→ **Dataset extract**:

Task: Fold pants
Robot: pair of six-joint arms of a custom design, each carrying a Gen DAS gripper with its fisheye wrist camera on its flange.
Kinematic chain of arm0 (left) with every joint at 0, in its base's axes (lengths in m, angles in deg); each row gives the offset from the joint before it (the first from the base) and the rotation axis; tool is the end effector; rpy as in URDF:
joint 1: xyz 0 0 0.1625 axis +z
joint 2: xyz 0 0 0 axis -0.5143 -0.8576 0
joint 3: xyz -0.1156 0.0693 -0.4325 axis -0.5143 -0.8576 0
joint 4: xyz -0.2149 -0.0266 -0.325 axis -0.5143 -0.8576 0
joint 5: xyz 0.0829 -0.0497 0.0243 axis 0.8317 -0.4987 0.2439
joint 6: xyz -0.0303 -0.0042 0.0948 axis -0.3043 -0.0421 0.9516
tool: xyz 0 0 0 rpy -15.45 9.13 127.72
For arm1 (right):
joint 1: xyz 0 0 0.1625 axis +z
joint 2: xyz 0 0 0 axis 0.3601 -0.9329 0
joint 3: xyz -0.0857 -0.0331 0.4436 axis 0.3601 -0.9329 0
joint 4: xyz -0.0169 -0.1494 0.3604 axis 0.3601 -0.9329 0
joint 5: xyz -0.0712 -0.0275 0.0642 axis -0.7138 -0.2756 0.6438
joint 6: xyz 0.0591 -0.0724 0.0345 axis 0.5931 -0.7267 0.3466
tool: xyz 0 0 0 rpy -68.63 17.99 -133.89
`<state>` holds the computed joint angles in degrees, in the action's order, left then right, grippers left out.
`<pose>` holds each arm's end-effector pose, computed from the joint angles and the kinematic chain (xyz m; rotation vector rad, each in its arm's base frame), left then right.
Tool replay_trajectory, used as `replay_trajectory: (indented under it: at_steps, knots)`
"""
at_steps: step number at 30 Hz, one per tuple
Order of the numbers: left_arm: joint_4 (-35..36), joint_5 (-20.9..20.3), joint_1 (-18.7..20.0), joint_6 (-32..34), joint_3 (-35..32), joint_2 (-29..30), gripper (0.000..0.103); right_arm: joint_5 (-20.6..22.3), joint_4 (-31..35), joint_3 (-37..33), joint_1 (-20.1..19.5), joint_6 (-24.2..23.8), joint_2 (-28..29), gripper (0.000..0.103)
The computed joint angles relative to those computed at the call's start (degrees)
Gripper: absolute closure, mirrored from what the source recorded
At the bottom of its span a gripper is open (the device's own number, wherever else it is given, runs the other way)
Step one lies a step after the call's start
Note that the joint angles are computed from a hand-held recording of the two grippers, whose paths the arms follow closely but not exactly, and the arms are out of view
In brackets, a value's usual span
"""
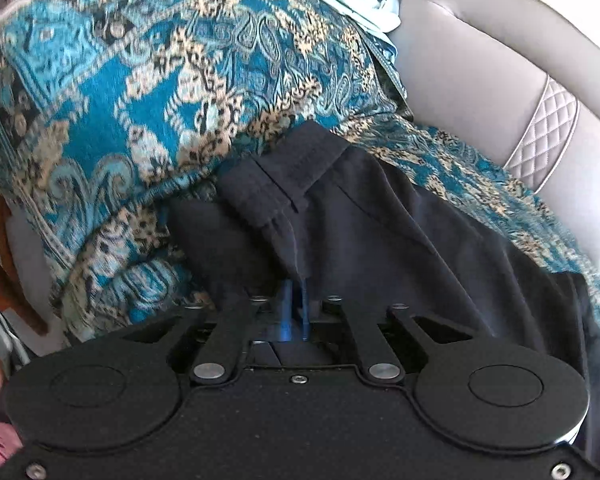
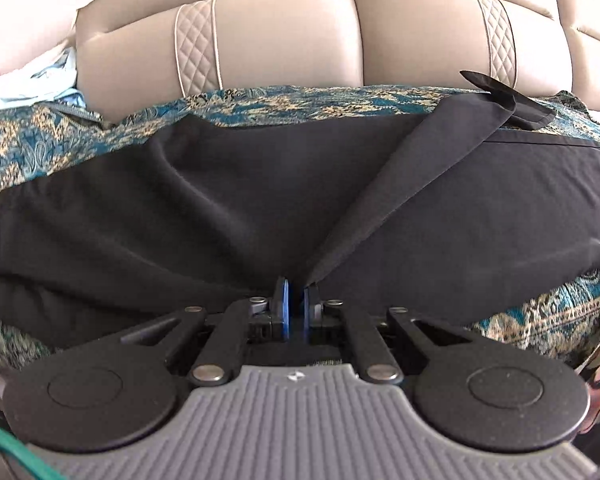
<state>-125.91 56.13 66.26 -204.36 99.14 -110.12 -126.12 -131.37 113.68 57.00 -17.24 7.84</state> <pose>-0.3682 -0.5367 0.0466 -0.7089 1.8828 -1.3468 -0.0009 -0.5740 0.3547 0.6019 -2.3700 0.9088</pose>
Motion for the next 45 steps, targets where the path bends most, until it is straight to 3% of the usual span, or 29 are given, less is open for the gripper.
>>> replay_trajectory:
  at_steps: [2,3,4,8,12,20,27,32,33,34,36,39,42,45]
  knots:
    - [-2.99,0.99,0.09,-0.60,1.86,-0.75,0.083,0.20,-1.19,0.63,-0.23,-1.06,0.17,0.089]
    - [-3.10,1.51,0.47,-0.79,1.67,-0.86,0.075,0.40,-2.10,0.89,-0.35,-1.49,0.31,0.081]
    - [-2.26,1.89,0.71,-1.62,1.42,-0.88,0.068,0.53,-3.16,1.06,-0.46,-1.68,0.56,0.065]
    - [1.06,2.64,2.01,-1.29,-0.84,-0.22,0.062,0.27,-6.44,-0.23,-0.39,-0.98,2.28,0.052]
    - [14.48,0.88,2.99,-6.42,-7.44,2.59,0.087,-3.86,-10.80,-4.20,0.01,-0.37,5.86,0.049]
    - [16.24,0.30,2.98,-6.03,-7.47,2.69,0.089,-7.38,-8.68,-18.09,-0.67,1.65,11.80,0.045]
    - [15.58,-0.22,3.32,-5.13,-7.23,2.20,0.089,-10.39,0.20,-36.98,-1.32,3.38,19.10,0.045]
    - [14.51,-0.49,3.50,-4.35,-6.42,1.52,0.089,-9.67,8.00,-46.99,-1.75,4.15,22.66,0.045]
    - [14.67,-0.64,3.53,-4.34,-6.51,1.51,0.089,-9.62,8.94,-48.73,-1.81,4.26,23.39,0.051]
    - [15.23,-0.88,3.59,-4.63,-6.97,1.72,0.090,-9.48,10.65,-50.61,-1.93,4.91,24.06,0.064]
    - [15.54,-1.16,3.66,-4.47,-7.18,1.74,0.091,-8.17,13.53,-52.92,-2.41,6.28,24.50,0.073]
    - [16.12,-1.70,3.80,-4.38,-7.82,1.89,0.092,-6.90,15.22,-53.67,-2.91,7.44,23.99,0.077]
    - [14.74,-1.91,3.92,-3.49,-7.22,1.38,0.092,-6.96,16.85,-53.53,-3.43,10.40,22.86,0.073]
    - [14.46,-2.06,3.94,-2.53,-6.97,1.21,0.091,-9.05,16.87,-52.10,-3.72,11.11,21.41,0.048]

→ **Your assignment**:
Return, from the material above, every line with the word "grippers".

→ **Completed exercise**:
`<state>` holds the computed joint angles in degrees, in the action's order, left then right, grippers left out.
Note that the joint angles are computed from a hand-held recording of the two grippers, whose paths the arms follow closely but not exactly, and the arms are out of view

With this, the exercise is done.